L’exception marocaine pouvait- elle être remise en cause ?
Se sont alors mêlés dans le calme des slogans en faveur du Roi, spontanés ou suscités, à ceux
contestant les gouvernants, en particulier les Fassis et le Makhzen dénoncés comme concentrant
entre leurs mains la quasi-totalité de la richesse et des pouvoirs du royaume.
Les étudiants, nombreux dans ce mouvement, peuvent se distinguer entre ceux des université de
lettres et de droit et ceux des universités de science, d’économie, de technologie et des écoles de
commerce.
- Les premiers sont sensibles notamment aux thèses de la famille Yacine pour qui la justice émane de
la spiritualité. Ils peuvent servir de fer de lance à un islamisme plus ou moins combatif, prônant le
retour aux valeurs du coran.
-Les autres, les « avant-gardiste » sont favorables à une ouverture économique du Maroc, aux
valeurs occidentales et à une démocratie pluraliste mettant en cause les privilèges des grandes
familles du Maroc qui tiennent l’essentiel de l’économie marocaine et contrôlent l’attribution des
emplois publics et privés.
Ces mouvements restent de nature pacifique et bien contrôlés par la police et l’armée dont le
comportement n’a rien à voir avec celui des pays voisins, les armes à feu étant heureusement
absentes dans les deux camps.
Cependant, des incidents très graves allant jusqu’à la mort de manifestants « fragiles » relayés se
sont produits à la suite de la dureté de la répression policière. La presse locale dans son ensemble en
a minimisé l’ampleur. Plus curieusement, la presse internationale, et en particulier française en a
très peu rendu compte et a donné l’impression de s’auto censurer l’exception de Libération et du
Monde). Les réseaux sociaux ont par contre largement diffusé ces informations.

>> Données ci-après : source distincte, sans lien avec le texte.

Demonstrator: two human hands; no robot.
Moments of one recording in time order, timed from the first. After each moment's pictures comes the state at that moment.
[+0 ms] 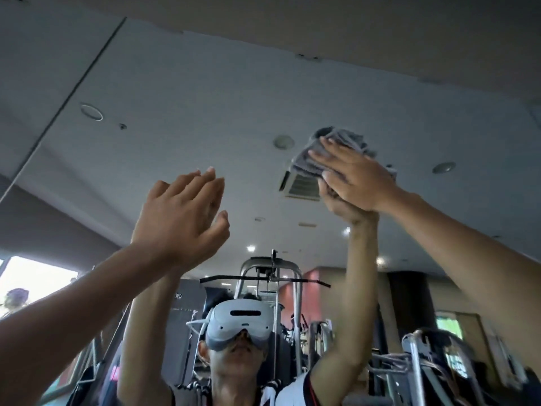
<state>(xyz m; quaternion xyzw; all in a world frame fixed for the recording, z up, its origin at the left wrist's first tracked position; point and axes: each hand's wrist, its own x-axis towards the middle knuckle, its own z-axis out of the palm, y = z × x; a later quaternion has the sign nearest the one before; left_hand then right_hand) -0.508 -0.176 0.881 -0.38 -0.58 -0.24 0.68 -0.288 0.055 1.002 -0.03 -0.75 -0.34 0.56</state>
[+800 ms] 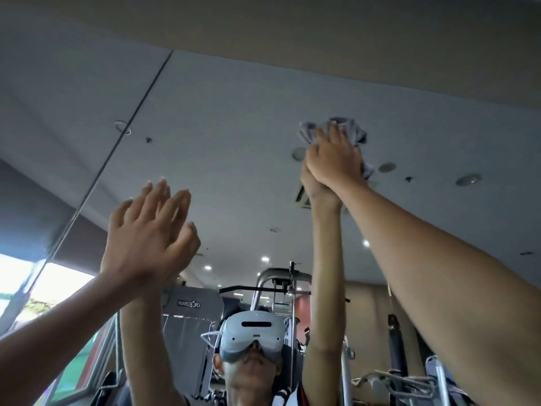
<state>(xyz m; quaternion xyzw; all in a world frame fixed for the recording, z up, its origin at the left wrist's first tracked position) -0.583 -0.247 0.857 -0.30 -0.63 -0.33 0.63 -0.387 -0.044 1.051 -0.18 -0.68 -0.23 0.68</state>
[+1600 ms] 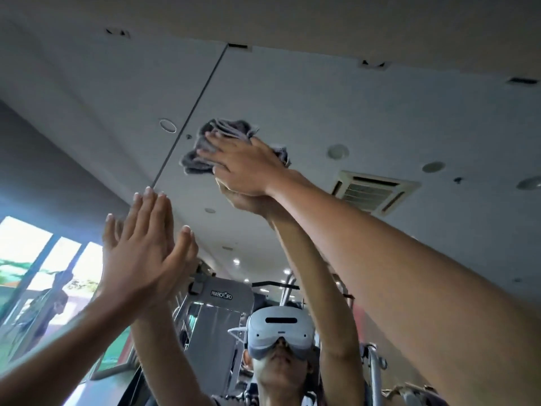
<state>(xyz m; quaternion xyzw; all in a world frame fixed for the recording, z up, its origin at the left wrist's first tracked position) -0.629 -0.287 0.805 -0.22 -0.64 -0.42 0.61 -0.519 -0.194 1.002 0.09 -0.76 -0.45 0.45</state>
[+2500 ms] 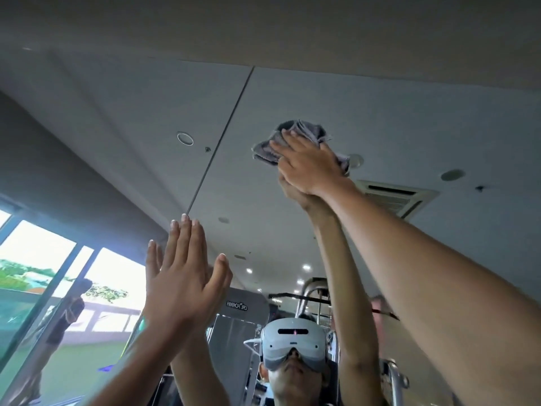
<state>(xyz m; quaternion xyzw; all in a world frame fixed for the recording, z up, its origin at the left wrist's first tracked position) -0.630 -0.285 0.793 -0.21 -0.64 -0.42 0.61 -0.502 -0.170 1.040 -0.03 -0.76 -0.35 0.55</state>
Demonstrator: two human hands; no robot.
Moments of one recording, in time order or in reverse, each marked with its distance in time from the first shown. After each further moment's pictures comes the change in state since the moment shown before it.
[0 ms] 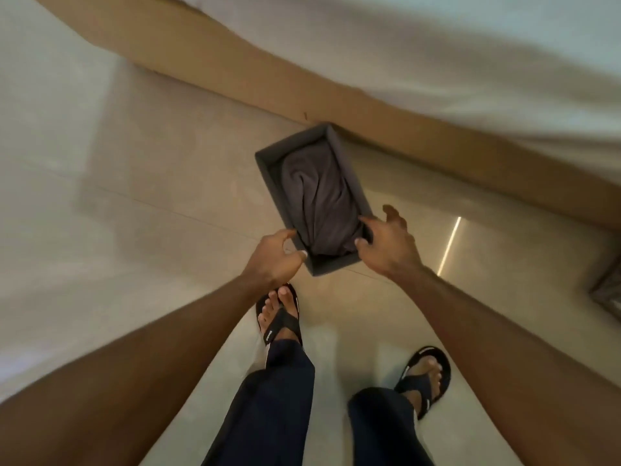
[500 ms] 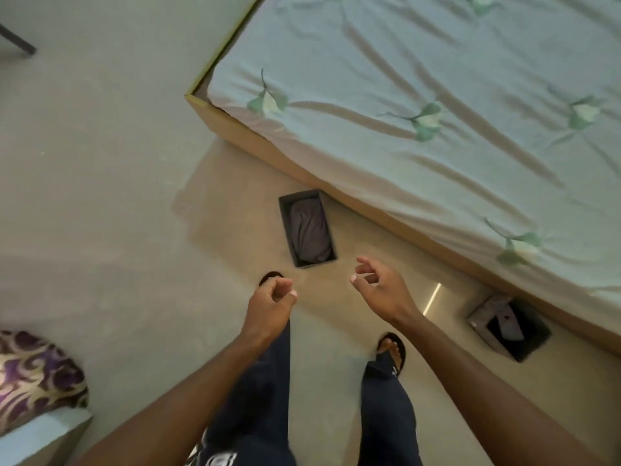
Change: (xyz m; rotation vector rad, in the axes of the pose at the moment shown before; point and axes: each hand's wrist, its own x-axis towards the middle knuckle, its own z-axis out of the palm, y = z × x) left_hand -0.397 0.142 -0.015 -0.533 0.322 -0.022; right_hand -0.327 -0.019 -0.273 0.486 -0.067 -0.193
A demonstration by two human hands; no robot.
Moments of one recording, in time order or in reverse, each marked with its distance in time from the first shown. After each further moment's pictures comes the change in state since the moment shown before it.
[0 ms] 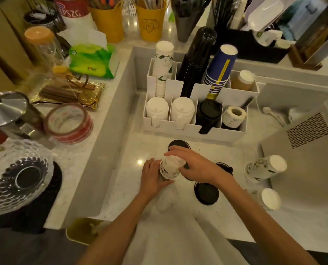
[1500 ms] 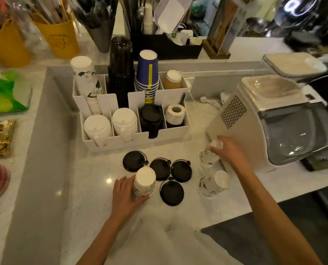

Quant aux gouvernements occidentaux, et particulièrement le gouvernement français, ils ont
continué à louer l’exception marocaine qui préserverait, selon leurs perspicaces analyses, le Maroc
d’une révolution dangereuse pour le pouvoir royal et pour les intérêts occidentaux. C’était à croire
que beaucoup avait profité des bienfaits de la Mamounia.
Sont dénoncées notamment:
- une mauvaise exploitation des richesses naturelles, en particulier du phosphate, utilisées au profit
d’un petit nombre de prédateurs de l’administration marocaine et des politiques, c'est-à-dire du
Makhzen. Safi et Ben Guerrir deviennent ainsi des hauts lieux de la contestation.
-La faiblesse des salaires dans le secteur privé et l’administration qui ne permet plus à la majorité
des Marocains de vivre décemment.
-L’extrême richesse de leurs élites et parfois le comportement ostentatoire de certains Européens qui
respectent peu les codes de leur société traditionnelle.
- la complexité de la réglementation et l’usage du bakchich à tous les niveaux de l’administration,
(fiscale, celle des douanes) qui les soumet à des vexations journalières rendant toute initiative
personnelle longue et difficile.
- l’absence d’un d’Etat de Droit qui favorise les riches en cas de conflit. Les trois quarts des décisions
de justice ne sont pas exécutées.
-Les investisseurs étrangers sont eux aussi souvent découragés par les obstacles multiples qu’ils
rencontrent au cours du déroulement de leurs projets ; certains repartent ruinés du Maroc et
épuisés par un combat « donquichotesque » contre les ailes du moulin à vent de cette
administration tentaculaire et redondante.
On retrouve les thèmes des contestations du début de règne de Mohamed VI mais aussi des
relents de la contestation de la période coloniale du protectorat.
Les modernistes reconnaissent la réalisation de grands projets d’infrastructure, de logistique, de
construction de logements sociaux pour accueillir cette population qui s’urbanise de plus en plus, les
aménagements touristiques structurants, le combat contre l’illettrisme, l’électrification des villages
ruraux reculés ainsi que l’approvisionnement en eau. Ce sont des réalités incontestables.
Ces actions sont portées au crédit du roi grâce aux inaugurations habilement mises en scènes et aux
visites constantes de Mohamed VI sur le terrain. « Le roi travaille » disent les Marocains alors que les
politiques sont souvent considérés comme s’en mettant plein les poches.
Le Roi reste une personnalité respectée de sa population, même si un certain affairisme de la
famille royale est de plus en plus dénoncé.